God is a Spirit (John 4:24), eternal (Deu 33:27), infinite (Rom 1:17-20), incomprehensible (Job 11:7), perfect, and unspeakably glorious in his being, attributes, and works (Gen 17:51; Isa 6:3; Exo 33:20). "The eternal God." "Do not I fill heaven and earth? saith the Lord" (Jer 23:24). "Neither is there any creature that is not manifest in his sight" (Heb 4:13; Pro 15:11).
In his attributes of wisdom, power, justice, holiness, mercy, &c., he is also inconceivably perfect and infinite, not to be comprehended by things in earth, or things in heaven; known in the perfection of his being only to himself.
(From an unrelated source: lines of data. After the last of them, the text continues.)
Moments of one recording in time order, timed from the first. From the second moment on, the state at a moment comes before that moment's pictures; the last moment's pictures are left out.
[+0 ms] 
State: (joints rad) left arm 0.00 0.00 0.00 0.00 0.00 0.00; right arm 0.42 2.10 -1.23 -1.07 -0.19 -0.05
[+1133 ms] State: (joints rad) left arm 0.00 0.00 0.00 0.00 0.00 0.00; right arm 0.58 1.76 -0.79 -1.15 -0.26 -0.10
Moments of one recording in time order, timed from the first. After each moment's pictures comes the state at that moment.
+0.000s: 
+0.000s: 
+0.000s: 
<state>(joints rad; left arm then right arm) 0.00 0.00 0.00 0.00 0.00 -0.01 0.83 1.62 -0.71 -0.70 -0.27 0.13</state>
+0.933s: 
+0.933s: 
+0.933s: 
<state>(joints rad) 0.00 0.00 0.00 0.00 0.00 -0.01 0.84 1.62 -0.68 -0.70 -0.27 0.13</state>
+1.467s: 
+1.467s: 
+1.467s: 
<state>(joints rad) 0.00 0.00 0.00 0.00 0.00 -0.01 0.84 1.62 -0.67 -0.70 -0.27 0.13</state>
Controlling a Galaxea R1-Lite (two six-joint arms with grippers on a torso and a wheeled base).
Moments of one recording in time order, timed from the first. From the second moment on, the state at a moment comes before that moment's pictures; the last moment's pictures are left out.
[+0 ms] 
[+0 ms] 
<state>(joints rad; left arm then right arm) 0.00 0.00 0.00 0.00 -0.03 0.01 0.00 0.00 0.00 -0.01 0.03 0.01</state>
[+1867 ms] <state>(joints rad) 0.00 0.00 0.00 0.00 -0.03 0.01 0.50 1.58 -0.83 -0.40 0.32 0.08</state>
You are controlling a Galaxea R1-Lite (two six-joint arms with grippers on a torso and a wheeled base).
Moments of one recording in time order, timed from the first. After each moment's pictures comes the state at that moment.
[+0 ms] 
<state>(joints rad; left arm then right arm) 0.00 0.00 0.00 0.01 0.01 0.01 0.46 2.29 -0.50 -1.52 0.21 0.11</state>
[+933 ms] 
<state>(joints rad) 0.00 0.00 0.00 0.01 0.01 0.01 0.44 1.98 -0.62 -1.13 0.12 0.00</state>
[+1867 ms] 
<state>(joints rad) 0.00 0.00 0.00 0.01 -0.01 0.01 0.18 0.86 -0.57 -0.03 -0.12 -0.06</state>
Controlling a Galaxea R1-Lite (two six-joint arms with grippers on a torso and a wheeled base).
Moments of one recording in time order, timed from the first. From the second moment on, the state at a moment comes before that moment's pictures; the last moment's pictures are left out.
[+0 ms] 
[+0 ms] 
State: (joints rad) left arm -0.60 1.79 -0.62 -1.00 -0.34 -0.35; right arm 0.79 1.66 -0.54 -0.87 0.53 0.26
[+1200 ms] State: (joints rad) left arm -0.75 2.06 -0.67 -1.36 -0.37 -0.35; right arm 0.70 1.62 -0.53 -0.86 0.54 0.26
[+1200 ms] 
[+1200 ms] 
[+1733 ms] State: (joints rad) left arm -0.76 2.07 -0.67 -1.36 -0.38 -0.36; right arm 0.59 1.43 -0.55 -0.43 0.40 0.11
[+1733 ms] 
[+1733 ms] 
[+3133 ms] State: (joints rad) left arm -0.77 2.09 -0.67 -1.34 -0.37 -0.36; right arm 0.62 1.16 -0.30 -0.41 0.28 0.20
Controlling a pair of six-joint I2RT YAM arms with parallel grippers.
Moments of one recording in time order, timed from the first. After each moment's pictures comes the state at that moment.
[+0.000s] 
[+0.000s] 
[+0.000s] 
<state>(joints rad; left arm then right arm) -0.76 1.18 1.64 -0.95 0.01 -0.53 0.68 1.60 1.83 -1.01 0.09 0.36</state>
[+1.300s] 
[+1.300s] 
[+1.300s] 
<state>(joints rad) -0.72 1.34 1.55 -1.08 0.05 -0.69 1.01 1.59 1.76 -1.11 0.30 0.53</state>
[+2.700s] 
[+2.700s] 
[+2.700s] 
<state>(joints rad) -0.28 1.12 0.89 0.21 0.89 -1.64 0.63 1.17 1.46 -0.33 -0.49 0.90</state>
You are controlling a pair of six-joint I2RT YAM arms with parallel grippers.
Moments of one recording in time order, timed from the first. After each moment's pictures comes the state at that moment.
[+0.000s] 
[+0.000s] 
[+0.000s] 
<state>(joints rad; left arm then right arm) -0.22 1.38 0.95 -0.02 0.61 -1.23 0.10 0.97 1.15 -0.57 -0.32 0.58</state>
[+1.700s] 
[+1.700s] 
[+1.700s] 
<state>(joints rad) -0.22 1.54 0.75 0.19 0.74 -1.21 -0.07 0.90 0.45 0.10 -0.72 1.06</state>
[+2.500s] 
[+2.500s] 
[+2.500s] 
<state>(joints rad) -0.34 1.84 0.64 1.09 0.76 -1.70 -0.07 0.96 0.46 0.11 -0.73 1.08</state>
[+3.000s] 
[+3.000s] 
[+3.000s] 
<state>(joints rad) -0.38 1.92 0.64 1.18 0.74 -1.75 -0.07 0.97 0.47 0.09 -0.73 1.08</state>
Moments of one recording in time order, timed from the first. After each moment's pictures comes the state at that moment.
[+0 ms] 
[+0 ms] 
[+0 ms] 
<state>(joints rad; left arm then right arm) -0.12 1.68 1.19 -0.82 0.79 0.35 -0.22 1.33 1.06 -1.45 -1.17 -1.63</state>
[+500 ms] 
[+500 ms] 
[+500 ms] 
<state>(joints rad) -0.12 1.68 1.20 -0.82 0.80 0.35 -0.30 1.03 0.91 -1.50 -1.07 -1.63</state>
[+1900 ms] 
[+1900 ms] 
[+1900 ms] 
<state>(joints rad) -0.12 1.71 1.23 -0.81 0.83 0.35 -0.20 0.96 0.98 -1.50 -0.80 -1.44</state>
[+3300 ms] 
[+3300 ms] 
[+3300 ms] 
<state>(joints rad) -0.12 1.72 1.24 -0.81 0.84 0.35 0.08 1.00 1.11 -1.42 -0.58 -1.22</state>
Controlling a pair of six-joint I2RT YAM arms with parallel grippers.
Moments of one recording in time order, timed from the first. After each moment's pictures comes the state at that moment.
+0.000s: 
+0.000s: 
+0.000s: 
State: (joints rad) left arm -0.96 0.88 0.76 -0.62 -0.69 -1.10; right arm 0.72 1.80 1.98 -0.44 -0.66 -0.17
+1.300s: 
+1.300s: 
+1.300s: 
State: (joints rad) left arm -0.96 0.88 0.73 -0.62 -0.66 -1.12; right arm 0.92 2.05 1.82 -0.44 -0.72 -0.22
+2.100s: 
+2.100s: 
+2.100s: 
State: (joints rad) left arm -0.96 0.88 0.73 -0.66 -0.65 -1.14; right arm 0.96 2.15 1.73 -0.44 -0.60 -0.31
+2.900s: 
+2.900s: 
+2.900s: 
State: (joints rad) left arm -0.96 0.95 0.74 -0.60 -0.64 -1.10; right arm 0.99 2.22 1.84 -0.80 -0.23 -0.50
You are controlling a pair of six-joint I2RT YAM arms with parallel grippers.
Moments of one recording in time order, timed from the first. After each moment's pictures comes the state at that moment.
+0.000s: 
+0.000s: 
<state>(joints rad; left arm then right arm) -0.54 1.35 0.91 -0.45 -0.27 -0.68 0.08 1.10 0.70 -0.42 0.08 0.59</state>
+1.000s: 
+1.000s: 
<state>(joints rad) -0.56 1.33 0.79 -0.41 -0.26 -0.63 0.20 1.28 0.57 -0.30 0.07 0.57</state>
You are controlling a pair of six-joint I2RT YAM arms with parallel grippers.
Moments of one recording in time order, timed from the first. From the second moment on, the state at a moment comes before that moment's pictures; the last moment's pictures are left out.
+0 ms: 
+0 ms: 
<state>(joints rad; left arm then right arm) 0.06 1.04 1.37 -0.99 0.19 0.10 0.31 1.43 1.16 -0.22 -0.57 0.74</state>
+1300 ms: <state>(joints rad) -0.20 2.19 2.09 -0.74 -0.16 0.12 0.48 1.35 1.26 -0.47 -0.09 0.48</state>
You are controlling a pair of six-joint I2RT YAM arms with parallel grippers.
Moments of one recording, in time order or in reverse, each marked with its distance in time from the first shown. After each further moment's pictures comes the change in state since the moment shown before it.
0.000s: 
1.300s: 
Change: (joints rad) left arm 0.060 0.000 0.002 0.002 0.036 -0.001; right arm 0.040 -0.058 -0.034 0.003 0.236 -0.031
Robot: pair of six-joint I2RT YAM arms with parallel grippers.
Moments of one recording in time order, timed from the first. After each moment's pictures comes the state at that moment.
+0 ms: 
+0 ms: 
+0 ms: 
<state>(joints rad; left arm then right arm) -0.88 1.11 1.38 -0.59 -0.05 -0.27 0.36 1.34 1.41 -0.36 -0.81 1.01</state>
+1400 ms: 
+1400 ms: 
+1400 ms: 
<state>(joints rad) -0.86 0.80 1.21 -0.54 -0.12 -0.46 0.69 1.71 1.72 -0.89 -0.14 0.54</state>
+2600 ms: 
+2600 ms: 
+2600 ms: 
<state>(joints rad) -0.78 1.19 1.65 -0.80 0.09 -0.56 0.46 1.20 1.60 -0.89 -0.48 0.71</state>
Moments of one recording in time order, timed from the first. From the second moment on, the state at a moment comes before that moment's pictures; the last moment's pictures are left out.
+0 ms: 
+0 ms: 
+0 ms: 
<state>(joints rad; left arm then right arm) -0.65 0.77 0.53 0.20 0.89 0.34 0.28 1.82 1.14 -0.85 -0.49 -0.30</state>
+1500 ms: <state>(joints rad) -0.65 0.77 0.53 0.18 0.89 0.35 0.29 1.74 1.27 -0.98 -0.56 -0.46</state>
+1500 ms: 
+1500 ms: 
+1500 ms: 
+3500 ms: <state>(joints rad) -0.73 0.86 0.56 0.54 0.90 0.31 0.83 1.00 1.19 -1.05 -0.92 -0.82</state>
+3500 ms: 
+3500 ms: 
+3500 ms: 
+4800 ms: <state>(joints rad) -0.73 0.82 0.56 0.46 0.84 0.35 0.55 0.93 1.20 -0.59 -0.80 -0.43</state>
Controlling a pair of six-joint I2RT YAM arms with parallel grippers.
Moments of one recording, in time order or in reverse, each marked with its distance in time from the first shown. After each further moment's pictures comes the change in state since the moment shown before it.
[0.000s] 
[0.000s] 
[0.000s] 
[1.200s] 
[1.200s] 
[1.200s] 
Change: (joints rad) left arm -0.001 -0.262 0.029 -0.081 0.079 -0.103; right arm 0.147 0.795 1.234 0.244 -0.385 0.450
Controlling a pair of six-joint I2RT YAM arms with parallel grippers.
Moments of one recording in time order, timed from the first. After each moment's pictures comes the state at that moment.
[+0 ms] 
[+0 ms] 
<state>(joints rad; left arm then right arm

The seraphims cannot behold him, but through a veil; no man can see him in his perfection and live.
His attributes, though apart laid down in the word of God, that we, being weak, might the better conceive of his eternal power and godhead; yet in him they are without division; one glorious and eternal being. Again, though sometimes this, as of wisdom, or that, as of justice and mercy, is most manifest in his works and wonders before men; yet every such work is begun and completed by the joint concurrence of all his attributes. No act of justice is without his will, power, and wisdom; no act of mercy is against his justice, holiness and purity. Besides, no man must conceive of God, as if he consisted of these attributes, as our body doth of its members, one standing here, another there, for the completing personal subsistence. For though by the word we may distinguish, yet may we not divide them, or presume to appoint them their places in the Godhead. Wisdom is in his justice, holiness is in his power, justice is in his mercy, holiness is in his love, power is in his goodness (1 John 1:9, Num 14:17,18).